By recognizing their own unique movement signatures, practitioners can both claim their own patterns for the superpowers that they are, and also recognize precisely where new possibilities for growth lie on the map of all possible movement.

HANNA SOMATIC EDUCATION (also known as Hanna Somatics founded by Thomas Hanna and Eleanor Chriswell Hanna) is a rapidly effective form of neuromuscular (mind-body training) movement re-education that goes directly to the root cause of most chronic muscular pain: the brain and the way in which it senses and organizes the muscles and movement. By learning to regain both awareness, sensation, and motor control of muscles – an educational process that can only be achieved through movement – the brain can remember how to relax and move the muscles properly. This process of sensory motor training creates improved muscle function and enhanced sensory awareness.

Hanna Somatic Education is a safe, gentle and common sense approach to reverse chronic pain. It is the only method of pain relief and sensory motor training that targets the condition of SENSORY MOTOR AMNESIA (SMA).

Sensory Motor Amnesia is the condition of chronically-tight muscles that have learned to stay contracted due to repeated and reflexive response to stress such as accidents, injuries, surgeries, repetitive tasks, and on-going emotional stress. The resulting patterns of muscular contraction that develop result in such common conditions as chronic back pain, neck, shoulder and hip pain, limited mobility, joint pain, poor posture, shallow breathing, and uneven leg length. Hanna Somatic Education® particularly helps relieve pain and disability associated with common health complaints such as: headaches, stiff or painful joints and muscles, fatigue, poor posture, breathing problems, impaired movement, accident trauma and whiplash effects, back pain, repetitive use/stress injuries.

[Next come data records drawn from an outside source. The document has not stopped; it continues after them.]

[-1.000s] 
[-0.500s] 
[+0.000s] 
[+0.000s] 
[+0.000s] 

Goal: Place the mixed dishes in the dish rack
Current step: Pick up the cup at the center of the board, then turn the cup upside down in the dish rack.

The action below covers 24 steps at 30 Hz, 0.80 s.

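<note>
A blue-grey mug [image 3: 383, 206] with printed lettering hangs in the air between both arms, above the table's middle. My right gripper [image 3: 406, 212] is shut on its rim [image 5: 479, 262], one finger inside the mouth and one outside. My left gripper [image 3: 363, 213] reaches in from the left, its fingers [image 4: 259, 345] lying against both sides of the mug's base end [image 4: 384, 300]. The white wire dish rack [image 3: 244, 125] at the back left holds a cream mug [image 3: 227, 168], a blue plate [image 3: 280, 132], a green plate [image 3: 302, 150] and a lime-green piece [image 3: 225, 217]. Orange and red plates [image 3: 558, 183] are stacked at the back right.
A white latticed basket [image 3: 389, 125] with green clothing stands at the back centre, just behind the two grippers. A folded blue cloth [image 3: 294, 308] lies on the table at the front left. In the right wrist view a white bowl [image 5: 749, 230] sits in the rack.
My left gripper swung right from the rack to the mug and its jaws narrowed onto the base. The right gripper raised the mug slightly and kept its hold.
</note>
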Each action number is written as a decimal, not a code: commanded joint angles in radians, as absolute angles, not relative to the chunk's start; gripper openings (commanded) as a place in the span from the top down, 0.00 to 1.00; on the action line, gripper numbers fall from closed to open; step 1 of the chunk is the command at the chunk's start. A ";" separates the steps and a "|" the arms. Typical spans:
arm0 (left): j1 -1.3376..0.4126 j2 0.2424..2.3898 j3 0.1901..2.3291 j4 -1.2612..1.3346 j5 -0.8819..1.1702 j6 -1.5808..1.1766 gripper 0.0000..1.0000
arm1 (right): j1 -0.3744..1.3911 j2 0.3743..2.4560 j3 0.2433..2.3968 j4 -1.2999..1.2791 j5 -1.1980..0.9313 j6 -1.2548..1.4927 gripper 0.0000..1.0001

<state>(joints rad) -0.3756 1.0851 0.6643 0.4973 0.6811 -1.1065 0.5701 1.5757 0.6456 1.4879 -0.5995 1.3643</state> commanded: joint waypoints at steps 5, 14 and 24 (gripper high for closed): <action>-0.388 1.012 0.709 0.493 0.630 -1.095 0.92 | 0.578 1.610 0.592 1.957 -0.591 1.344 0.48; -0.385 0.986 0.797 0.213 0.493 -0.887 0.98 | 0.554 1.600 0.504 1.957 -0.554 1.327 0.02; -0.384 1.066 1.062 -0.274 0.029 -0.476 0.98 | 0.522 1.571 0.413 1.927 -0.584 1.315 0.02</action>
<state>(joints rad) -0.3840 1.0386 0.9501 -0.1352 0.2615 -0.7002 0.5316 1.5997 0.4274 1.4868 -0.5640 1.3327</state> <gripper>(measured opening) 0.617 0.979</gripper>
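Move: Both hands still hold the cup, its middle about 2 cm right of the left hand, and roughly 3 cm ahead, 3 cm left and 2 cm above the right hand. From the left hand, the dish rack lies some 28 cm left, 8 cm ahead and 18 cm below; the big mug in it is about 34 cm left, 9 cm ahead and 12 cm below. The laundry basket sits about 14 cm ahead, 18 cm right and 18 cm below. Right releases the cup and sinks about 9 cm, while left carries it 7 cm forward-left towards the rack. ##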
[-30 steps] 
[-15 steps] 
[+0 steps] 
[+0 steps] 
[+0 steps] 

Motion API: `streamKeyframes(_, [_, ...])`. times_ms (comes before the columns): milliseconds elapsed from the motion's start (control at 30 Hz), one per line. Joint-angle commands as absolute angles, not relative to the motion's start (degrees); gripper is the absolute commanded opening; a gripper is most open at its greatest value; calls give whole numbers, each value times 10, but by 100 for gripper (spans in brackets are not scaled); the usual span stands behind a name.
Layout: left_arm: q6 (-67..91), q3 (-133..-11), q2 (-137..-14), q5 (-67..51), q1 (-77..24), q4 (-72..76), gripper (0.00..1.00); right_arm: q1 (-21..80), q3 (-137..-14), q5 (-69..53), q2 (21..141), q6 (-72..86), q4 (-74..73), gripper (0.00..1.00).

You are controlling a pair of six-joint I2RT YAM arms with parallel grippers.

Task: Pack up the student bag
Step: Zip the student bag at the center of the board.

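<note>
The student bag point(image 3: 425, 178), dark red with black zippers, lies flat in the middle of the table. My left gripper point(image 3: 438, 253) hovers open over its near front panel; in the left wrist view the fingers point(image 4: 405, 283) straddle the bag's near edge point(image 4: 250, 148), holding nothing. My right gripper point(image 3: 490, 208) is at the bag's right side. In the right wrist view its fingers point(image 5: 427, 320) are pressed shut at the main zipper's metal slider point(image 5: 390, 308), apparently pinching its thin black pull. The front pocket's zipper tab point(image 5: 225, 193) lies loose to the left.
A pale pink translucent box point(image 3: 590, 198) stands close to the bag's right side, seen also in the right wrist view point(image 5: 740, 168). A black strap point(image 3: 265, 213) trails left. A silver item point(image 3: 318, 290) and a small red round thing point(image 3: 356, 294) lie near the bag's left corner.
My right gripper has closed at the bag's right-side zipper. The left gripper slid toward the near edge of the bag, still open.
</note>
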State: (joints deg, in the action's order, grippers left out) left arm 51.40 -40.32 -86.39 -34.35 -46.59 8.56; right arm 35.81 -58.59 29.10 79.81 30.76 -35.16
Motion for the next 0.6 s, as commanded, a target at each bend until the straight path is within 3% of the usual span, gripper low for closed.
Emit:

DANIS BOIS METHOD is a somatic tuning approach that evolved from Dr. Danis Bois’ osteopathy and physiotherapy practices in France. It is a perception enhancement approach that draws upon sensory awareness of our matter to transform our relationships to pain, stress and tension. We primarily use 1 or more of 4 modalities to foster this awareness: 1) a gentle, non-manipulative manual therapy (fully clothed), called Fasciatherapy; 2) a somatic movement practice, called Sensorial Re‐education; 3) a meditation practice, called Sensorial Introspection; and 4) a verbal or expressive component that accompanies all of the above. We follow a slow, autonomous ‘inner movement’ – a vital life force that differs from other movements/impulses (i.e., primary respiratory mechanism/cranial rhythmic impulse) that permeates all tissue matter and every system in the body. This difference is marked by the way the ‘inner movement’ is drawn to, incarnates and transforms dense/resistant matter. Our aim is not only to rhythmically regulate this ‘inner movement’, but to guide the student through the process of perceiving this movement for themselves, with precision. Awareness of this movement is a profound perception awakening experience that can draw the student’s attention to physically and mentally injurious habits. As such, we do not treat bodies; rather, we facilitate a process where individuals move into deeper, more intimate relation with their bodies and hence themselves and others. The practitioner’s empathetic hands guide individuals through the perceptual experience of “appearing to” or “sensing” themselves. This occurs through heightened sensory awareness of the qualities and stories that make-up our dense and yet ever dynamic and communicative matter.